Scan the records for the string "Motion"; copy each line where it occurs.

--

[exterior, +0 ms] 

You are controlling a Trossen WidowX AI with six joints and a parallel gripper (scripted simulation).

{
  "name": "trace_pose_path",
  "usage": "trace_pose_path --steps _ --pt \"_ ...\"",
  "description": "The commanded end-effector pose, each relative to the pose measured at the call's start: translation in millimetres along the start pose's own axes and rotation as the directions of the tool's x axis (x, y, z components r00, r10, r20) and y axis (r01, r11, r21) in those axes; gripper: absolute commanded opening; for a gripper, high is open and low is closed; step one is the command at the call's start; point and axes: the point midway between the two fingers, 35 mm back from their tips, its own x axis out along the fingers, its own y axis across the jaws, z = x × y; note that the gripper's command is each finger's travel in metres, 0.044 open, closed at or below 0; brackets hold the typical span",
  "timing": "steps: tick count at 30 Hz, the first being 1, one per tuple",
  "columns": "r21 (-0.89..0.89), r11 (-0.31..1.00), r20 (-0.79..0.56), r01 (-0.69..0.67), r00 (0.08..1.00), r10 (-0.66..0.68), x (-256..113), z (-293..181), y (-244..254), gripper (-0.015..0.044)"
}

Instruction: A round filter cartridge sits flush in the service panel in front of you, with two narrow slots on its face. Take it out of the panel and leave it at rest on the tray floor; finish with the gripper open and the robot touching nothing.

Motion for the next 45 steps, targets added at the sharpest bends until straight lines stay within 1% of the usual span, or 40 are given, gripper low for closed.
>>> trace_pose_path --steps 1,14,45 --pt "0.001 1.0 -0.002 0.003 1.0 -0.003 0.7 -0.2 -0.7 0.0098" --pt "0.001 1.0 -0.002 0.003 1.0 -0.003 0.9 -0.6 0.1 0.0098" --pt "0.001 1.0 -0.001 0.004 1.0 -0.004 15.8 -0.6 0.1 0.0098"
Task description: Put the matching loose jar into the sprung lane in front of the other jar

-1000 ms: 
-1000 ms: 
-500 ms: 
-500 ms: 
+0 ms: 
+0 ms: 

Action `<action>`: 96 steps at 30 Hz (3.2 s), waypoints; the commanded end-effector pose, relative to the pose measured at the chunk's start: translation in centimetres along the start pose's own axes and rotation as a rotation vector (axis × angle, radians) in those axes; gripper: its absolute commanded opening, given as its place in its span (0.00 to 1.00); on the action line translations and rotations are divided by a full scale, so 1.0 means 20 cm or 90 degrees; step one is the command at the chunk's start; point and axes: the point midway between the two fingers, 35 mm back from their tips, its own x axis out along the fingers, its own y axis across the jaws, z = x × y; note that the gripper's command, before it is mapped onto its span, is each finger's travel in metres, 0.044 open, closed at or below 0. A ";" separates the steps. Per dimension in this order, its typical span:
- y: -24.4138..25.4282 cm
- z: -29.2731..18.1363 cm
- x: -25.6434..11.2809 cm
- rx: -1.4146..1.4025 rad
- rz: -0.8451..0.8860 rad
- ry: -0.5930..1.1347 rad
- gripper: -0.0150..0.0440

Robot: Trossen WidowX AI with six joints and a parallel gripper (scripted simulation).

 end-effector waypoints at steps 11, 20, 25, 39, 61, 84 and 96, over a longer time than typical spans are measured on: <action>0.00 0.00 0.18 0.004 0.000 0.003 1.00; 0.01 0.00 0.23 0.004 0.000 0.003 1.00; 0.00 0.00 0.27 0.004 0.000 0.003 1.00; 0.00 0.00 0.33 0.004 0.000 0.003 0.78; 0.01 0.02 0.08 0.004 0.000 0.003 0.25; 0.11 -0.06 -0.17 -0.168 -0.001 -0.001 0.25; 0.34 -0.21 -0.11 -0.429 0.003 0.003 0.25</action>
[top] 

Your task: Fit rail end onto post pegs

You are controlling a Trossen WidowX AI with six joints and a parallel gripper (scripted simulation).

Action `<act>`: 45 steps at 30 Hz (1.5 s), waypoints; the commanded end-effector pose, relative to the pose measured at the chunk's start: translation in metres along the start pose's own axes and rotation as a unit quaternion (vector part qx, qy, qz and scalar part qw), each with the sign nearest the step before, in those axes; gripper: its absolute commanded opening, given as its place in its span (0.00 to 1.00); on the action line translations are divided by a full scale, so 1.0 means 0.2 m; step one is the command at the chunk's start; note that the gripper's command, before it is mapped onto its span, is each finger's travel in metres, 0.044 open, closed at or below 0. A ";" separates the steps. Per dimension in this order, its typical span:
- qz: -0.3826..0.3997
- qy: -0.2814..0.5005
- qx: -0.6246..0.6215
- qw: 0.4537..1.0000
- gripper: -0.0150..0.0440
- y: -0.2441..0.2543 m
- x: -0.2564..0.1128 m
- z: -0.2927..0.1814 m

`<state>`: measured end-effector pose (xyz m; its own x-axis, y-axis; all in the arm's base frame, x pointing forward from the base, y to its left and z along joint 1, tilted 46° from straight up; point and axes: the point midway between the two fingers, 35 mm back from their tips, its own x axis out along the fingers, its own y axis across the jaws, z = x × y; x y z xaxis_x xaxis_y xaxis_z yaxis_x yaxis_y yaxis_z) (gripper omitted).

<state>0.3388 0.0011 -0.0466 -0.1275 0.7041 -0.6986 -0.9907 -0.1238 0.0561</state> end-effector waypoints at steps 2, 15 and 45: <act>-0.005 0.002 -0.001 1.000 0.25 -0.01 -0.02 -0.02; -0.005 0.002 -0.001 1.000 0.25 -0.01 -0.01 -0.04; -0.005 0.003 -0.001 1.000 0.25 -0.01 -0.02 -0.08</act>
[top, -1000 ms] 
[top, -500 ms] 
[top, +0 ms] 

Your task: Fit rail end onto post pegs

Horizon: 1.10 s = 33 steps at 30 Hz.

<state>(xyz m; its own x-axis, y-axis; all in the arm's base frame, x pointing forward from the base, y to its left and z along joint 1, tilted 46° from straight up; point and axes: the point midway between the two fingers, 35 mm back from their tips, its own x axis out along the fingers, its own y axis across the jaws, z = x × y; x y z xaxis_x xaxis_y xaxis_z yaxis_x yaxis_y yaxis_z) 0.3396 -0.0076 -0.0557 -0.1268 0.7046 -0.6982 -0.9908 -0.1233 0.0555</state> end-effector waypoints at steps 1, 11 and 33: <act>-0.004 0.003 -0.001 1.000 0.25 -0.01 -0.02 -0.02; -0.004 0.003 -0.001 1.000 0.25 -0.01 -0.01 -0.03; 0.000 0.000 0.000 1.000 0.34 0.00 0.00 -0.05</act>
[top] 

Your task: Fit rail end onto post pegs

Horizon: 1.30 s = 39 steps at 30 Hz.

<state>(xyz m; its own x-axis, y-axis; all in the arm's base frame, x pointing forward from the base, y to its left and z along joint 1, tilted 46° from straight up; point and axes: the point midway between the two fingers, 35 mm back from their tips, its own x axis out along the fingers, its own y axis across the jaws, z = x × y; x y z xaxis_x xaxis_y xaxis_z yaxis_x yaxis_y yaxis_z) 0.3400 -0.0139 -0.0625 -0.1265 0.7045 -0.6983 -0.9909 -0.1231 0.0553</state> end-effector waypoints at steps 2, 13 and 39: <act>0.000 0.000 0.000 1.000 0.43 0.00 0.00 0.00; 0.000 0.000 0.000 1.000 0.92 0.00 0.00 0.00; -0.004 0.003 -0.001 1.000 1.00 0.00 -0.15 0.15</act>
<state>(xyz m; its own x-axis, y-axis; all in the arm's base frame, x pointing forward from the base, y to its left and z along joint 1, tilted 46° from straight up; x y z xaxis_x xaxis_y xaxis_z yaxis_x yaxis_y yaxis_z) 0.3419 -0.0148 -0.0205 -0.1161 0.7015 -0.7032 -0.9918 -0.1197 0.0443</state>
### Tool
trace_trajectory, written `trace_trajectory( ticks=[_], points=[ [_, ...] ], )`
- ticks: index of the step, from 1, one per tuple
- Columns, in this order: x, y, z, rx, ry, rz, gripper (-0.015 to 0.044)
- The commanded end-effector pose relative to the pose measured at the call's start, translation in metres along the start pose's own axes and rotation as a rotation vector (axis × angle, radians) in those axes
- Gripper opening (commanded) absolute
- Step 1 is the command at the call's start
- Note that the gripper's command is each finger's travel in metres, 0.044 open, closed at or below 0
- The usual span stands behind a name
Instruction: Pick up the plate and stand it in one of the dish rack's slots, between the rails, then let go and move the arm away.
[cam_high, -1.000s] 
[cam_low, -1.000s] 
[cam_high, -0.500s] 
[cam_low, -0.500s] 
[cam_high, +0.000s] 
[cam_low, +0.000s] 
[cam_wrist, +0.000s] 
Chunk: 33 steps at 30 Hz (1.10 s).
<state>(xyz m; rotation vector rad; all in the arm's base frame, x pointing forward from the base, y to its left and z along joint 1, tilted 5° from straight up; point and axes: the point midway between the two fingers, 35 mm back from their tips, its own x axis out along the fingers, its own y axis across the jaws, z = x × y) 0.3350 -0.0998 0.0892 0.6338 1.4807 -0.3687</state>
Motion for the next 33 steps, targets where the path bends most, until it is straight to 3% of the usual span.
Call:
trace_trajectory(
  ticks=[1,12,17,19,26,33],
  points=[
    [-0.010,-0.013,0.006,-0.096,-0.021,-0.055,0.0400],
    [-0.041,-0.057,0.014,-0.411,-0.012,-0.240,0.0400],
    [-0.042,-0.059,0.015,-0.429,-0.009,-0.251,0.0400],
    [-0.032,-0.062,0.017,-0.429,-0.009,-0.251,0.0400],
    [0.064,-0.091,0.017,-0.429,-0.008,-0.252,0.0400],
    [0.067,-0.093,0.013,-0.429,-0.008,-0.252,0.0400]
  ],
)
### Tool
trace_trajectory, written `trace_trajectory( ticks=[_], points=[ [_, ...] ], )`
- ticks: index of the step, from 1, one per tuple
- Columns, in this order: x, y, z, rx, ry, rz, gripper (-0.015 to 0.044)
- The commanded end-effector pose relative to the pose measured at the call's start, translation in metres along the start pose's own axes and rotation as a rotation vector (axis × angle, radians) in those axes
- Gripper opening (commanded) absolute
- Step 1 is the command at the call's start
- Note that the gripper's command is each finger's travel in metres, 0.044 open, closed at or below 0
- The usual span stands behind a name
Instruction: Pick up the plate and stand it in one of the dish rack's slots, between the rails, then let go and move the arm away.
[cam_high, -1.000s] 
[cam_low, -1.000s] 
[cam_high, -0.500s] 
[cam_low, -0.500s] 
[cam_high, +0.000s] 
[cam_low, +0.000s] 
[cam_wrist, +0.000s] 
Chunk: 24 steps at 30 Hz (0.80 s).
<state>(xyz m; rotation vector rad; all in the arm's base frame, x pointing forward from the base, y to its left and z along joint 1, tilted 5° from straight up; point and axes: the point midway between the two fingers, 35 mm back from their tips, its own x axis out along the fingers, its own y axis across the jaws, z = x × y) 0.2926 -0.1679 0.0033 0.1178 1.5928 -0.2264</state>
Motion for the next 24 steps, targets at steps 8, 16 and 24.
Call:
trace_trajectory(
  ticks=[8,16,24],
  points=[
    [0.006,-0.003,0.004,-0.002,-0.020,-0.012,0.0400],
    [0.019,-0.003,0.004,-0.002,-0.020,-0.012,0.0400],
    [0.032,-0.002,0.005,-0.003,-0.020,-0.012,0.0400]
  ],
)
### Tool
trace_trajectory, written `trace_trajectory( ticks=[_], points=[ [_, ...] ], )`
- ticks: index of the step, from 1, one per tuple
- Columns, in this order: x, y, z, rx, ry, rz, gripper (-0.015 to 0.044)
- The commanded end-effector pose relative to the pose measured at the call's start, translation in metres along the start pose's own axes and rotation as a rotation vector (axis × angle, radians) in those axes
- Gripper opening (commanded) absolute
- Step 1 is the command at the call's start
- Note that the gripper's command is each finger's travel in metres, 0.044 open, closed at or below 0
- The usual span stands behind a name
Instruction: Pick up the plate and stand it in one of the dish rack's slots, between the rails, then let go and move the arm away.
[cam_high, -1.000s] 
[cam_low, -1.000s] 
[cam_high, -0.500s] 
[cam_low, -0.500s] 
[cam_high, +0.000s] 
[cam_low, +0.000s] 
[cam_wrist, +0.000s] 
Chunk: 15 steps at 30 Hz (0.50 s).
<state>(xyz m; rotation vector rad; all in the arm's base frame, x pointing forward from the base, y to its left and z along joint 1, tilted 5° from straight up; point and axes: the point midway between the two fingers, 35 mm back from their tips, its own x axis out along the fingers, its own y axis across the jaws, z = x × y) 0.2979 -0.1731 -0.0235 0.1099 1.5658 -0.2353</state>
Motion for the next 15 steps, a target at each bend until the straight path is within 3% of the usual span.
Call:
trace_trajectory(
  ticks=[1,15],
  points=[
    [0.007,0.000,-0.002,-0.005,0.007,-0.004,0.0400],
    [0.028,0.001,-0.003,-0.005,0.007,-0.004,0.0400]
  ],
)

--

* Result for this task *
Motion for the next 45 steps, targets added at the sharpest bends until straight lines stay within 1% of the usual span, or 40 are given, gripper low for closed.
Motion for the next 33 steps, targets where the path bends most, until it is straight to 3% of the usual span.
Motion for the next 24 steps, targets at steps 8, 16 and 24.
Motion for the next 15 steps, a target at each bend until the straight path is within 3% of the usual span.

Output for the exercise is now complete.